* [EXERCISE] Scan the data. Collect each line that contains the word "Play".

* [SUPPLIED INFORMATION]
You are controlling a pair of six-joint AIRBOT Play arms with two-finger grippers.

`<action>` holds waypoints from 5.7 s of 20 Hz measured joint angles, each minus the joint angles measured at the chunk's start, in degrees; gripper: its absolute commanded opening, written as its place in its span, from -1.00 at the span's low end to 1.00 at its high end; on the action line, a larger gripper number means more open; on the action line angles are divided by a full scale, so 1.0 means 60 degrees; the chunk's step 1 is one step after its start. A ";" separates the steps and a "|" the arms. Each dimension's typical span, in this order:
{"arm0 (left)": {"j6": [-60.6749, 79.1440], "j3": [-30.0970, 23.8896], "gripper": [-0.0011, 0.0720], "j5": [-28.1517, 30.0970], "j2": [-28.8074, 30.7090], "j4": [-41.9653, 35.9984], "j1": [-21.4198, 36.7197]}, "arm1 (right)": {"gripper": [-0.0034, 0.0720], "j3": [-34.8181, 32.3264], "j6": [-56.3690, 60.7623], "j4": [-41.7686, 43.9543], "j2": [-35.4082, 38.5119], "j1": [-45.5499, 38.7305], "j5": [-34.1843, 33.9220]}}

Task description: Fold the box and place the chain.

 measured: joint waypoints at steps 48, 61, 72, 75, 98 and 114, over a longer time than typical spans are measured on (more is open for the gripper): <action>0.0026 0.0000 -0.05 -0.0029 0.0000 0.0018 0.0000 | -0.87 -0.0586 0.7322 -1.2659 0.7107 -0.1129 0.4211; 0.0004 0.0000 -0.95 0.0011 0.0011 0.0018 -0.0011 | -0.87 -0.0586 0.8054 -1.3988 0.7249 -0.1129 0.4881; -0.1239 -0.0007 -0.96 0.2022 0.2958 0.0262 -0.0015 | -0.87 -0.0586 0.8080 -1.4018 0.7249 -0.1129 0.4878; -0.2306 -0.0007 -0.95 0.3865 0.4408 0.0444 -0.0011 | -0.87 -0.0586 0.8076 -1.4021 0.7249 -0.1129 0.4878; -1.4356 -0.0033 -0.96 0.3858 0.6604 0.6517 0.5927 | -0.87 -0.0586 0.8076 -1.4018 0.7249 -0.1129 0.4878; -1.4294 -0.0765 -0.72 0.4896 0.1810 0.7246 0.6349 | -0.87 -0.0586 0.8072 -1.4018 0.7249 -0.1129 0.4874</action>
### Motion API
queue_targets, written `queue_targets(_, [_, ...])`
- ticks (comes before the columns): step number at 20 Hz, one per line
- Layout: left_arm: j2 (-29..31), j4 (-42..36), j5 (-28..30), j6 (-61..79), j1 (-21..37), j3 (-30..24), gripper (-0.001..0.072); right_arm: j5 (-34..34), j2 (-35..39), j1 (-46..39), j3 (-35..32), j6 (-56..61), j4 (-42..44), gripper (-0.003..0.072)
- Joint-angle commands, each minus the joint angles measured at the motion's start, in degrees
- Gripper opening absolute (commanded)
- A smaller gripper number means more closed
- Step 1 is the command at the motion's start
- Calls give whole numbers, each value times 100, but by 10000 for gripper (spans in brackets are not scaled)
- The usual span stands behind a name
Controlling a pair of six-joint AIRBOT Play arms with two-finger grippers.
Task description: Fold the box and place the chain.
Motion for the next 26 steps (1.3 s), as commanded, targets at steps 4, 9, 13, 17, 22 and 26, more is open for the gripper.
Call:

* [WRITTEN RESPONSE]
You are controlling a pair of six-joint AIRBOT Play arms with two-finger grippers.
Controlling a pair of six-joint AIRBOT Play arms with two-finger grippers.

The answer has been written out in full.